Por fim, quero enfatizar que este texto trata de dicas para facilitar a interação social, não de regras ou leis; portanto, você não é obrigado(a) a seguir minhas sugestões. Porém, eu posso lhe garantir que focar a sua atenção nos pontos abaixo, e talvez expandi-los para o seu convívio social (com deficientes ou não), seguramente lhe farão uma pessoa melhor.
Vamos às dicas.
1. Reconheça a sua ignorância
O primeiro
passo para o conhecimento é reconhecer a sua própria ignorância. Essa é a base
do pensamento socrático e também uma dica para a vida como um todo. Por isso
ela se encaixa muito bem no nosso exemplo aqui hoje.
É
perfeitamente aceitável você não saber como agir diante de um deficiente
visual, por isso converse e pergunte, ao invés de simplesmente assumir o que
seria o modo correto a se comportar.
2. Lugar de fala
Temos conversado muito sobre isso, mas é importante ressaltar aqui que somente um deficiente pode falar com propriedade sobre a sua situação. Isso não significa, porém, que eu não conte com a sua ajuda e voz para a minha causa. De formaalguma! Aliás, eu desejo sim que você me entenda e se empatize com a minha condição.

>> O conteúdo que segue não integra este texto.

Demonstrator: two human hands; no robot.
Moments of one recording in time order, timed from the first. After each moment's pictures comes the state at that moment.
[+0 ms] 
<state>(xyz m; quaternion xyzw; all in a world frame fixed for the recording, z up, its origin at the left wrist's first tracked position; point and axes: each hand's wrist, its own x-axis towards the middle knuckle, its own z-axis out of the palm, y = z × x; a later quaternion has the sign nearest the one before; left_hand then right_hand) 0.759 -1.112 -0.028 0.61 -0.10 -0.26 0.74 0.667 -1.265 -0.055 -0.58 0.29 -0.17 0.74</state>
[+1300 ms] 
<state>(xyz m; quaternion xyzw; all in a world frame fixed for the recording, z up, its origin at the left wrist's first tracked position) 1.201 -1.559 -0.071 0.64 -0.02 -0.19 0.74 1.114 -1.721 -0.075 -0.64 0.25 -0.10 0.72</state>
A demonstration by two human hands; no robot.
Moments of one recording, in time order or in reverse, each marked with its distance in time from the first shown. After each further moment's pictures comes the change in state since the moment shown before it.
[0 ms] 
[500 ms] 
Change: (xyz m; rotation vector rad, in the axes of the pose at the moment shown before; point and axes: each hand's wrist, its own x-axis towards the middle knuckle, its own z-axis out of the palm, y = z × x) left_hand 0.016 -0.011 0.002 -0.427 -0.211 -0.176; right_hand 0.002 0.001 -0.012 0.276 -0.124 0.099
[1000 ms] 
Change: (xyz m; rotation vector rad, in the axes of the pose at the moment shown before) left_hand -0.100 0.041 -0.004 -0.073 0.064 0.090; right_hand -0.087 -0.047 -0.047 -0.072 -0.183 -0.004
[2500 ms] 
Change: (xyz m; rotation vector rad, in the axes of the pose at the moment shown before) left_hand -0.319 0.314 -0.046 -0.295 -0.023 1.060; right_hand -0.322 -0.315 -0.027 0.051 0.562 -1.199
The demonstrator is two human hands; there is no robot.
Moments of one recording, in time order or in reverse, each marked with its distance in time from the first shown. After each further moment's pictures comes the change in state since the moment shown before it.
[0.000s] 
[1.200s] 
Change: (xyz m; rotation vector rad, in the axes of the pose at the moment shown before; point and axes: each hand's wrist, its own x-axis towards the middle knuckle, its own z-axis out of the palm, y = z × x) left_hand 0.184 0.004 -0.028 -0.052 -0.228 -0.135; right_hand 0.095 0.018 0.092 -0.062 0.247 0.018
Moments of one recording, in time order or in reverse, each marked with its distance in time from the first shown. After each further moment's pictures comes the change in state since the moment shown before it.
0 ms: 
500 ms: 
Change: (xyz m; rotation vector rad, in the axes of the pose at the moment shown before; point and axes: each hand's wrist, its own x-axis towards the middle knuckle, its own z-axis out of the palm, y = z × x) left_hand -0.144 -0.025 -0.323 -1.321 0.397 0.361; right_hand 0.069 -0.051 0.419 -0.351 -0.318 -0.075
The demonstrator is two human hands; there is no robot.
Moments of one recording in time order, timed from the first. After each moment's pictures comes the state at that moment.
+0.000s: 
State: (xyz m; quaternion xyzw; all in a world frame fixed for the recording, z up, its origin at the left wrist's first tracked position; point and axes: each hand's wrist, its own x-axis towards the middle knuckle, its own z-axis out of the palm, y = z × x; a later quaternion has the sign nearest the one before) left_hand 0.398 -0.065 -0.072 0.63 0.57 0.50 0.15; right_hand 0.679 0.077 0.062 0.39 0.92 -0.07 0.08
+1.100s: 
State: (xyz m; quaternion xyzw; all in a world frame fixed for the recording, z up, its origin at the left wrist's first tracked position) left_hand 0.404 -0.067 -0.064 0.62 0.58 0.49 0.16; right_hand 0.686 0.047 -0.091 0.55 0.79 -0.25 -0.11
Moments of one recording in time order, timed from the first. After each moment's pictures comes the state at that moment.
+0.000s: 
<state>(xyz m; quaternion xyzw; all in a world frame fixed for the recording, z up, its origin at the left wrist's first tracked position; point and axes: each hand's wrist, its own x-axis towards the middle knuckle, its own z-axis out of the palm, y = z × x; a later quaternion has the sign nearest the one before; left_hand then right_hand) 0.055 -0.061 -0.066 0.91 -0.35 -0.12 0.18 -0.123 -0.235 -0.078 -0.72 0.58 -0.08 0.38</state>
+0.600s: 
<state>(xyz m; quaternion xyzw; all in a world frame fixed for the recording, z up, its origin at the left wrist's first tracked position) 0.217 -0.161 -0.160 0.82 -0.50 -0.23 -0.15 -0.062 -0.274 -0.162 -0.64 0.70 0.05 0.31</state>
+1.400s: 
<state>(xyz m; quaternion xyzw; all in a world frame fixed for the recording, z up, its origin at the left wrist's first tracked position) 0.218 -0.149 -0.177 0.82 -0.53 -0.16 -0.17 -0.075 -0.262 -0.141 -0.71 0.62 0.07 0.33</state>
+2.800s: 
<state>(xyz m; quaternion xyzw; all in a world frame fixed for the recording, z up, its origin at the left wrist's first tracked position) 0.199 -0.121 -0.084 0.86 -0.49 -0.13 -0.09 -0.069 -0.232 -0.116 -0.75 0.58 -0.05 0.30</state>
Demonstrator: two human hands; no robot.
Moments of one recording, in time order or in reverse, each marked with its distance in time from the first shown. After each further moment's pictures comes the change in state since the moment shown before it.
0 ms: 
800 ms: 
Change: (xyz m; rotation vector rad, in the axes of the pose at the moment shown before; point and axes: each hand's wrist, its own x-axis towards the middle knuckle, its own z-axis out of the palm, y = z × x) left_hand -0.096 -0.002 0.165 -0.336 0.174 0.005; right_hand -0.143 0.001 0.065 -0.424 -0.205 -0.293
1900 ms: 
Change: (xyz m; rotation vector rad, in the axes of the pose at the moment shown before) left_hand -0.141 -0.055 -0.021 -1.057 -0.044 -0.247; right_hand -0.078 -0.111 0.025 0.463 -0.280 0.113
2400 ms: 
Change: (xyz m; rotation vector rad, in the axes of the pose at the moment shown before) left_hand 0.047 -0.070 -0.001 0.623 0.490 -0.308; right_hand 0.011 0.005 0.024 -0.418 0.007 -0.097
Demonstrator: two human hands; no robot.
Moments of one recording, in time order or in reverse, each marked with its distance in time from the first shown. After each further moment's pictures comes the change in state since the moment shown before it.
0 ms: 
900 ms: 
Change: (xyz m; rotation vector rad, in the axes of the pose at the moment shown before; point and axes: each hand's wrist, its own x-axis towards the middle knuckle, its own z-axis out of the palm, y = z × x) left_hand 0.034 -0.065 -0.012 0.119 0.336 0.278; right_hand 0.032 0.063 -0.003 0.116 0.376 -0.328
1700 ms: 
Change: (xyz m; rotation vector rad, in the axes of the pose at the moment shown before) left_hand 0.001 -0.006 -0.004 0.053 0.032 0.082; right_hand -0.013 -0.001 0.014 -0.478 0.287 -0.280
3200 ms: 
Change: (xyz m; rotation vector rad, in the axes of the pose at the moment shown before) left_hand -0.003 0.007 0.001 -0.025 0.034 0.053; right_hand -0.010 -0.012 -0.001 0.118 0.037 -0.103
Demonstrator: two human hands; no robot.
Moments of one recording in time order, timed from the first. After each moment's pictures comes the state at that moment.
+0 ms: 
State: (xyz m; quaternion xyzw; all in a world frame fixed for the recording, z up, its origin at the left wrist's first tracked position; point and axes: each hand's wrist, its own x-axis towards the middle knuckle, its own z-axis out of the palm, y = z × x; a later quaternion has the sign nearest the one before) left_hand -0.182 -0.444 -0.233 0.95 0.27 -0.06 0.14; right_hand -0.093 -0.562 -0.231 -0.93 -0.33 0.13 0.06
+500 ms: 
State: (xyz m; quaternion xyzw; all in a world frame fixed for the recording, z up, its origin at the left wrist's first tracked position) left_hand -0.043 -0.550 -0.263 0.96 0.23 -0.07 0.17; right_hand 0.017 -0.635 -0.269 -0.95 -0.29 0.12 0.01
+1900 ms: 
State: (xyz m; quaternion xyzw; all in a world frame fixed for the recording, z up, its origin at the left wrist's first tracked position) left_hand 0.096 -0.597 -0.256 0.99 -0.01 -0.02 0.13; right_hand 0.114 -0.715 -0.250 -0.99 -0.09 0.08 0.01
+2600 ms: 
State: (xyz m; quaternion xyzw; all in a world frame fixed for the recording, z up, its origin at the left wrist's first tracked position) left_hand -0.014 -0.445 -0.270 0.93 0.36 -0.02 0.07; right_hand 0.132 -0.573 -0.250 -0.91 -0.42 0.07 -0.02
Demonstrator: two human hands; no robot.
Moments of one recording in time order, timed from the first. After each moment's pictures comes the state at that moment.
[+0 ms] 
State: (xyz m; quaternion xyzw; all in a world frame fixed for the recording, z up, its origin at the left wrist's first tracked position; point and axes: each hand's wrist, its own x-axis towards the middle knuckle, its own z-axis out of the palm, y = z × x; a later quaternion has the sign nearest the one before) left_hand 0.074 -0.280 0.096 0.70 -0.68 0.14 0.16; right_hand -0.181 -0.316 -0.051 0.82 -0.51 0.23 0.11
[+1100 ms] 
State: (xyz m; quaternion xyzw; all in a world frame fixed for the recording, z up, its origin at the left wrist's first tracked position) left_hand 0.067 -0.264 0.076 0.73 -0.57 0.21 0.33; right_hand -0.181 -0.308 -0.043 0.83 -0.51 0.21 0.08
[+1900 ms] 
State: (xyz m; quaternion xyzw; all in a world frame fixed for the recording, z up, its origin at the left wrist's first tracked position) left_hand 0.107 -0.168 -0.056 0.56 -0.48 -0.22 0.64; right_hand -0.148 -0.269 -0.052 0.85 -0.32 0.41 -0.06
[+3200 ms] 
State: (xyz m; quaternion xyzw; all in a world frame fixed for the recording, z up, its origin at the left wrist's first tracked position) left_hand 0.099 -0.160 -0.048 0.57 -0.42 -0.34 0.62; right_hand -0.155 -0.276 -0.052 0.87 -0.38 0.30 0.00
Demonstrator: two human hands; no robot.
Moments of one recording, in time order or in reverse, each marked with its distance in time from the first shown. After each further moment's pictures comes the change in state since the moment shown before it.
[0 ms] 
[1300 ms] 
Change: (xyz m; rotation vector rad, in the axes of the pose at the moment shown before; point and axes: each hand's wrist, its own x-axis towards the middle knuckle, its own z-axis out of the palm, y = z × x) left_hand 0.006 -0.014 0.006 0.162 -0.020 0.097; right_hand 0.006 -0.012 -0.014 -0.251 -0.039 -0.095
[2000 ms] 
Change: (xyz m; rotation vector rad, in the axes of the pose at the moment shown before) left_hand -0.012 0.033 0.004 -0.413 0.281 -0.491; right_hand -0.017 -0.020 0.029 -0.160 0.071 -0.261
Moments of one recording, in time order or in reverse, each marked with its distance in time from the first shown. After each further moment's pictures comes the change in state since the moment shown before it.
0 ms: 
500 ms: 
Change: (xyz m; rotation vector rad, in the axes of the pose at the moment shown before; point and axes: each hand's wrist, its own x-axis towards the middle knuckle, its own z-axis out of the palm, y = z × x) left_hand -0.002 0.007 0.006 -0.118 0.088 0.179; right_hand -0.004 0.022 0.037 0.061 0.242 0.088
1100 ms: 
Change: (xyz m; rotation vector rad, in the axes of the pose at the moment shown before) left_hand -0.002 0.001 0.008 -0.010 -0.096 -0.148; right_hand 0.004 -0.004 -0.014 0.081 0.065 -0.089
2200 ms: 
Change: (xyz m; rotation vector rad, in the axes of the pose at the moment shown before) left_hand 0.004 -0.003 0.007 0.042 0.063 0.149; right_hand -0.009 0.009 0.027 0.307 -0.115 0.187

Entretanto, se você quer oferecer o seu apoio, dê-nos voz e deixe que falemos e nos expressemos por nós mesmos. (vale lembrar o que escrevi acima, ou seja, que eu não tenho a pretensão de falar aqui por todos os deficientes, cada ser é único)
3.
Diga-me
quem és
A menos que
você seja alguém íntimo, ou seja, cuja voz me é bem familiar, sempre que
encontrar-me, comece a conversa se apresentando verbalmente.
4.
Anuncie
os seus gestos
Ao me
encontrar você pode querer apertar a minha mão, abraçar-me ou dar um beijinho
no rosto. Tudo certo com isso, porém entenda que eu não vou conseguir ver o seu
gesto de aproximação, por isso é sempre importante você se antecipar a mim e
dizer: “Aperte aqui minha !mão”ou “posso te dar um abraço?”.
Além disso,
essa dica vale não somente para cumprimentos, mas para qualquer situação na
qual você espera a minha reação diante de uma ação sua. Por exemplo, ao me
passar um copo de água, você pode dizer: “Toma aqui o copo de água, é só
externder a mão.”.
5.
Dirigja-se
a mim
Caso você se encontre com um deficiente visual
adulto e que goza de suas faculdades cognitivas, e quiser lhe fazer uma
pergunta, por exemplo, dirija-se diretamente a ele (ou ela), isto é, fazer a
pergunta ao acompanhante desta pessoa é extremamente desrespeitoso.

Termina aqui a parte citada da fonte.